- Activity
Beneath this instruction is a listing; print exactly the lines in it starting at the line that contains "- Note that" and going through the line that contains "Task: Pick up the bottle".

── Source records ──

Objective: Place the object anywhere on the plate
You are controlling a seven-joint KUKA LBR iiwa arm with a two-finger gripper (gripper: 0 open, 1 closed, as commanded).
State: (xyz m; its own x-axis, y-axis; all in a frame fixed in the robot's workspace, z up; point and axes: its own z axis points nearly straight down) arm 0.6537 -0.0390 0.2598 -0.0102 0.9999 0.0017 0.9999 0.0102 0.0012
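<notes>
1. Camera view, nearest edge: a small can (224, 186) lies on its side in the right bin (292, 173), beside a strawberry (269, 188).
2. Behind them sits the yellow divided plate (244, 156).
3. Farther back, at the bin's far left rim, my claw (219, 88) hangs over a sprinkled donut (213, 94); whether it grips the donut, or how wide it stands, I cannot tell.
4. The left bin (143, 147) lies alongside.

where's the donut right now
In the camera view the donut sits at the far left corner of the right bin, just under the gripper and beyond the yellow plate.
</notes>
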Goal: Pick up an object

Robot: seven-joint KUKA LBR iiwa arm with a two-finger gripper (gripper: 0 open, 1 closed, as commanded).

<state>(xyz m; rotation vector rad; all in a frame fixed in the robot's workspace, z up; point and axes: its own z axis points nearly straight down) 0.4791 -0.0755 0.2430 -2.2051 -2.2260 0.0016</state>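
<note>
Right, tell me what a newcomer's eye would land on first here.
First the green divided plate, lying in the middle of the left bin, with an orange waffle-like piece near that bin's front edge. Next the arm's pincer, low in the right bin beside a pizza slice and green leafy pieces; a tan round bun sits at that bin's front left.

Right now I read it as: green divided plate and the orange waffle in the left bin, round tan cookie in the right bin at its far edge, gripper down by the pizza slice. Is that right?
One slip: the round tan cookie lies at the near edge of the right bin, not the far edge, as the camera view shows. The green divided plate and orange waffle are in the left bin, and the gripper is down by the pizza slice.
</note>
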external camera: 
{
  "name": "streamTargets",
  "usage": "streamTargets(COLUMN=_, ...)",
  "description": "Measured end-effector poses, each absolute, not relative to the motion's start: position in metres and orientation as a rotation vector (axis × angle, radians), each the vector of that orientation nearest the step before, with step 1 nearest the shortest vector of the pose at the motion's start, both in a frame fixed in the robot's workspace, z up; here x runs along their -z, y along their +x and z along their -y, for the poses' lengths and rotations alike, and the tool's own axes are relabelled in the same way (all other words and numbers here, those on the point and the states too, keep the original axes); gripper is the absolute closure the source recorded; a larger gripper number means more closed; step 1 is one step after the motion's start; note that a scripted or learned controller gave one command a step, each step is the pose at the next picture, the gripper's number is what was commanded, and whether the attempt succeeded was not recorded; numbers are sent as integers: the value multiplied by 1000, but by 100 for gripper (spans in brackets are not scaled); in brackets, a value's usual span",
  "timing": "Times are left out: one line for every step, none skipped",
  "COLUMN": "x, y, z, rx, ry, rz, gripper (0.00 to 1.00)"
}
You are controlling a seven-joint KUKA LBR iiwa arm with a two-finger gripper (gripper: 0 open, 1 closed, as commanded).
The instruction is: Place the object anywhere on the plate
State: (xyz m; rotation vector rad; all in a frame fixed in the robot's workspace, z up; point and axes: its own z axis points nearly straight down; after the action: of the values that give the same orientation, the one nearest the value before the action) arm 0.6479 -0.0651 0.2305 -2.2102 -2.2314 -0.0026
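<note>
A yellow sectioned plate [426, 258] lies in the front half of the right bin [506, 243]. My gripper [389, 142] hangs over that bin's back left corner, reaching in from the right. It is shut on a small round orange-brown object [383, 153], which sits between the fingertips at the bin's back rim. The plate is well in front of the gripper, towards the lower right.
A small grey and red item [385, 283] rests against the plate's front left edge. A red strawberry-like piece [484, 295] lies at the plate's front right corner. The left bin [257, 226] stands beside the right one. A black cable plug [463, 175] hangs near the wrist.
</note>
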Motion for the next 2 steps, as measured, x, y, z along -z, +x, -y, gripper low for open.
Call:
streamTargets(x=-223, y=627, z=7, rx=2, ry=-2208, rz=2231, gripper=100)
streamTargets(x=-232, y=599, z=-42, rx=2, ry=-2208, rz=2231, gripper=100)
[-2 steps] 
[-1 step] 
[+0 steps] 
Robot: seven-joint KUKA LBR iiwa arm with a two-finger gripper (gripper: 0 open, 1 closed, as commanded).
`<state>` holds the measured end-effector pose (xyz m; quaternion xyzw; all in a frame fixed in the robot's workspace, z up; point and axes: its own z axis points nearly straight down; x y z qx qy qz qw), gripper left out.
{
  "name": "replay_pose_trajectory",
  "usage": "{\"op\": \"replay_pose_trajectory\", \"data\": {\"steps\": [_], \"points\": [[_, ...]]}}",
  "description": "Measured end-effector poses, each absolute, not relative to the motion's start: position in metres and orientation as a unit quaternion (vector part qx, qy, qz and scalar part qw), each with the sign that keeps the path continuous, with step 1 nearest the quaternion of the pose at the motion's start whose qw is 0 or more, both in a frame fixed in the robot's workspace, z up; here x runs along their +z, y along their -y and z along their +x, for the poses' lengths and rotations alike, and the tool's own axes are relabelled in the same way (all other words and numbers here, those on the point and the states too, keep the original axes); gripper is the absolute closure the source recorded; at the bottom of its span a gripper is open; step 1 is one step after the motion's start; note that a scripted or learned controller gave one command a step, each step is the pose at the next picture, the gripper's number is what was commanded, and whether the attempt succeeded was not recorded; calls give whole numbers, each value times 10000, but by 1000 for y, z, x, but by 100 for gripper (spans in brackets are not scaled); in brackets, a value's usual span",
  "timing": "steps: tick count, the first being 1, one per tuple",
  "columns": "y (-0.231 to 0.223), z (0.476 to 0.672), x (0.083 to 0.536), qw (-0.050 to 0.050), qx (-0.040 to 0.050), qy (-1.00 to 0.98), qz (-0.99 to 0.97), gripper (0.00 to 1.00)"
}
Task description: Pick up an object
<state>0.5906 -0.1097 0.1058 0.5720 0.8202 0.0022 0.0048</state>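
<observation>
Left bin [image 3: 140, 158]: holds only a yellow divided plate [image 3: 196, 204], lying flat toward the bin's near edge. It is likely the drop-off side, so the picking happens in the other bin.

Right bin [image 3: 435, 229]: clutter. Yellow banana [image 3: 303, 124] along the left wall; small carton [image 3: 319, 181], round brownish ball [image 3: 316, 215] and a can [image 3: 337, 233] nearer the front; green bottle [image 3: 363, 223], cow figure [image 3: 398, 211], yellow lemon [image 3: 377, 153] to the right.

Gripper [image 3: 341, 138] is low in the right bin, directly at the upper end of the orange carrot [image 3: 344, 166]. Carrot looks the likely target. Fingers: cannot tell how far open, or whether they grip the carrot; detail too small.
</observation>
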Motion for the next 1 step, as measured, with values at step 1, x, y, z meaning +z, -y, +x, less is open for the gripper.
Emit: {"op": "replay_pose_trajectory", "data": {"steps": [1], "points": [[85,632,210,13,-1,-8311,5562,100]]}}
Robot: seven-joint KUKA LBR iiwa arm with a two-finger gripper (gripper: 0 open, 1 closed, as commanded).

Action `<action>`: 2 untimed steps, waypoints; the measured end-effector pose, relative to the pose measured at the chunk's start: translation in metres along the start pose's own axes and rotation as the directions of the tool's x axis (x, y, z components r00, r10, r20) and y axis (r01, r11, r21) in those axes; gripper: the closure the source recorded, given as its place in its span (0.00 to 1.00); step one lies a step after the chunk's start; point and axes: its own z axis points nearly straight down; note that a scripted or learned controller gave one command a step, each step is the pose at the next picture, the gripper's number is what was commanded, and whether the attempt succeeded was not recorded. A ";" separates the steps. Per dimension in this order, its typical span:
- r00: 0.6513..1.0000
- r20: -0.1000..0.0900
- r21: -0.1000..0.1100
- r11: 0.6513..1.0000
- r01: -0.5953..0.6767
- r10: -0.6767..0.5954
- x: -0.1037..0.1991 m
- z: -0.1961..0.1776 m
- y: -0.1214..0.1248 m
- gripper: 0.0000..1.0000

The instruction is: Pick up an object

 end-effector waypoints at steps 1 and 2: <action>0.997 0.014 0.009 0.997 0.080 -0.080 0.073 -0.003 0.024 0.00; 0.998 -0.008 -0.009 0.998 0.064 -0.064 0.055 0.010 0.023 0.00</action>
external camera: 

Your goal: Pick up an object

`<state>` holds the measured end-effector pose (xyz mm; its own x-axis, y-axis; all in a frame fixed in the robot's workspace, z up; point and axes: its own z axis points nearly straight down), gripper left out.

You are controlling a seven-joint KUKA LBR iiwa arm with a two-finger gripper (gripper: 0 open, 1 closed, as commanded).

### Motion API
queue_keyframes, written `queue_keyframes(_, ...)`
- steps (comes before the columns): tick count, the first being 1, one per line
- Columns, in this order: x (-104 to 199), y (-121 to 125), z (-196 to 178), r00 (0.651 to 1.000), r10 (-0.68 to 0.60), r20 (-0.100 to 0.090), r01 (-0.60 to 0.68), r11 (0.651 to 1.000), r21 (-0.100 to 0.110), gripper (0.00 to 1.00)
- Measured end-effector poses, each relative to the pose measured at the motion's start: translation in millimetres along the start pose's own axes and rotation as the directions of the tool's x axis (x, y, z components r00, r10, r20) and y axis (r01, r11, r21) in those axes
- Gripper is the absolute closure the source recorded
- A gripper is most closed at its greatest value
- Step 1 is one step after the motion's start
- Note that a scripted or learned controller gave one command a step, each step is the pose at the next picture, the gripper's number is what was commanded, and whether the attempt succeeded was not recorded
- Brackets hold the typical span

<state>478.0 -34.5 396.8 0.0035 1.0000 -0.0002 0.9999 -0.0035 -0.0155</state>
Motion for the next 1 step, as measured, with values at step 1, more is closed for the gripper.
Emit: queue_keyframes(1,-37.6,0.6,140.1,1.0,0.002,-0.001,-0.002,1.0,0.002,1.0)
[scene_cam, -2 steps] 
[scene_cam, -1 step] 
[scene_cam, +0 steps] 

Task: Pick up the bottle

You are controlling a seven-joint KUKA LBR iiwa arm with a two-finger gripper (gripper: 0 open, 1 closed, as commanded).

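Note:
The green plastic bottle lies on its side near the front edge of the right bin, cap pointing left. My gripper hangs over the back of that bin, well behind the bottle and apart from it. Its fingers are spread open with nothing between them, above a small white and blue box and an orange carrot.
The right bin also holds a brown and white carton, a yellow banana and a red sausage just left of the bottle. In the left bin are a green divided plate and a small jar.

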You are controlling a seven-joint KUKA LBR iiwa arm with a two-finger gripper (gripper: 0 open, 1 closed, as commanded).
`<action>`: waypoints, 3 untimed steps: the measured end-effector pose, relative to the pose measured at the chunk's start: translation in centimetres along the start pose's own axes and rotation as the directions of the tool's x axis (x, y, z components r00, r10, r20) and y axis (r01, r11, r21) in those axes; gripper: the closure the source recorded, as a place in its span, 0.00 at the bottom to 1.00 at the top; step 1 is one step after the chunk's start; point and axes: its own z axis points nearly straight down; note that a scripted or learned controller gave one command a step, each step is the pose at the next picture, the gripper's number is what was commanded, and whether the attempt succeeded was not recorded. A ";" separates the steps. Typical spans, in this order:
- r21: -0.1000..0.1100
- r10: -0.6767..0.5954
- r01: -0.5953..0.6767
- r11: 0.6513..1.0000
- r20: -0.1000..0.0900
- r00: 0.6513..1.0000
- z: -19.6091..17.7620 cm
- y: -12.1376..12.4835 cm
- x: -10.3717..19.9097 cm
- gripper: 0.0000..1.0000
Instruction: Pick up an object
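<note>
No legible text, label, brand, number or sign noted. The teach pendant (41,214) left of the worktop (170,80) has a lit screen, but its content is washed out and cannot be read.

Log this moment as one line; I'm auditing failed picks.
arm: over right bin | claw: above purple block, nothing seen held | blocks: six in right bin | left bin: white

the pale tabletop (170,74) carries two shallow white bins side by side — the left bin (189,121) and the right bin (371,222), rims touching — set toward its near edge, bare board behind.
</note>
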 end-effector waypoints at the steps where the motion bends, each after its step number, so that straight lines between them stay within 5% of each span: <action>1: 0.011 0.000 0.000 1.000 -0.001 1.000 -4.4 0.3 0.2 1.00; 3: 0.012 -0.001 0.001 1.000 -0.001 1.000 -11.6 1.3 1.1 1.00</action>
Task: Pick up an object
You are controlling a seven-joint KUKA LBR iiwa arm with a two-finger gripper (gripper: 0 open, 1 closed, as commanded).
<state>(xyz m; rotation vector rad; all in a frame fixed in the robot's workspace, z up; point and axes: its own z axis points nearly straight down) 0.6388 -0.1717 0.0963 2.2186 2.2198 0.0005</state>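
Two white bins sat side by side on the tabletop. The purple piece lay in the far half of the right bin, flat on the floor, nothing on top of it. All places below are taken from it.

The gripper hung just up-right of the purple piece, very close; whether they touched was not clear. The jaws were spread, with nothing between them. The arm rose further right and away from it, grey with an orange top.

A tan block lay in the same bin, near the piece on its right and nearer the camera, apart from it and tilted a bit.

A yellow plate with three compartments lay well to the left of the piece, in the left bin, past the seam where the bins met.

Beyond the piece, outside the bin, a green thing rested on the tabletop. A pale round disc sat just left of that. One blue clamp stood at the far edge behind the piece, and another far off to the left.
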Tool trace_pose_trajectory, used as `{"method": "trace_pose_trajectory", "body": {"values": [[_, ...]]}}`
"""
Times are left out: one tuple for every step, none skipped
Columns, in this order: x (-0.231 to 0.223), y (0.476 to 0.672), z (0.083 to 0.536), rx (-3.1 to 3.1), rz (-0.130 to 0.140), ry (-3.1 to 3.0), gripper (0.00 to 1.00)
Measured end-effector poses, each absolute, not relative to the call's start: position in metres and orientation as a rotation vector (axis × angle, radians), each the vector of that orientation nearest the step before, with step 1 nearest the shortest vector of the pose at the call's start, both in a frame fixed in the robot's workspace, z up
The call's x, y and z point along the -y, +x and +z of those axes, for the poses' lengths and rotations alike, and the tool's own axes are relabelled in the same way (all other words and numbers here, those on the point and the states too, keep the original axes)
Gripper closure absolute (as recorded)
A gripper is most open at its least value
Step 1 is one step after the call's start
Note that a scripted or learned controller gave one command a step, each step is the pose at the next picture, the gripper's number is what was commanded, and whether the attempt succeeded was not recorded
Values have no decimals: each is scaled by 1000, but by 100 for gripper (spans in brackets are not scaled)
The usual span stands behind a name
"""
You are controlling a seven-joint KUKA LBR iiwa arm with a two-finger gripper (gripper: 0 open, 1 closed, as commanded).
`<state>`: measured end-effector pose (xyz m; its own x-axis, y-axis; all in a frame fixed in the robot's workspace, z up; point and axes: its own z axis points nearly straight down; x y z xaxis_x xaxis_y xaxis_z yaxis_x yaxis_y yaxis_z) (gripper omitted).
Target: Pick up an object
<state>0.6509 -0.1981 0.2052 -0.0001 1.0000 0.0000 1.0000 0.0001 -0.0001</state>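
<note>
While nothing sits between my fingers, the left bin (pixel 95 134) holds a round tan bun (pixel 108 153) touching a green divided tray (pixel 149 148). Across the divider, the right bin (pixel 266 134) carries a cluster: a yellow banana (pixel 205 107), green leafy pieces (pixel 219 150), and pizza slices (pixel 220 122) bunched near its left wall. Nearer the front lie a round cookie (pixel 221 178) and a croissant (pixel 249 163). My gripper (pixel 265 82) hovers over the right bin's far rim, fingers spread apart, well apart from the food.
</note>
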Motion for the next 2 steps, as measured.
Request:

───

- Solution
- Note that a scripted or learned controller gave one command a step, each step is the pose at the next picture, the gripper's number is what was commanded, and whether the attempt succeeded was not recorded
- Brackets hold the typical span

<state>478.0 -34.5 396.8 0.0035 1.0000 -0.0002 0.9999 -0.0035 -0.0155</state>
Motion for the next 1 step, as measured, with values at step 1, more is closed for the gripper.
Emit: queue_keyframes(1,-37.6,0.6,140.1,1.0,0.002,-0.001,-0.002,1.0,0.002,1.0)
[scene_cam, -2 steps] 
[scene_cam, -1 step] 
[scene_cam, +0 steps] 

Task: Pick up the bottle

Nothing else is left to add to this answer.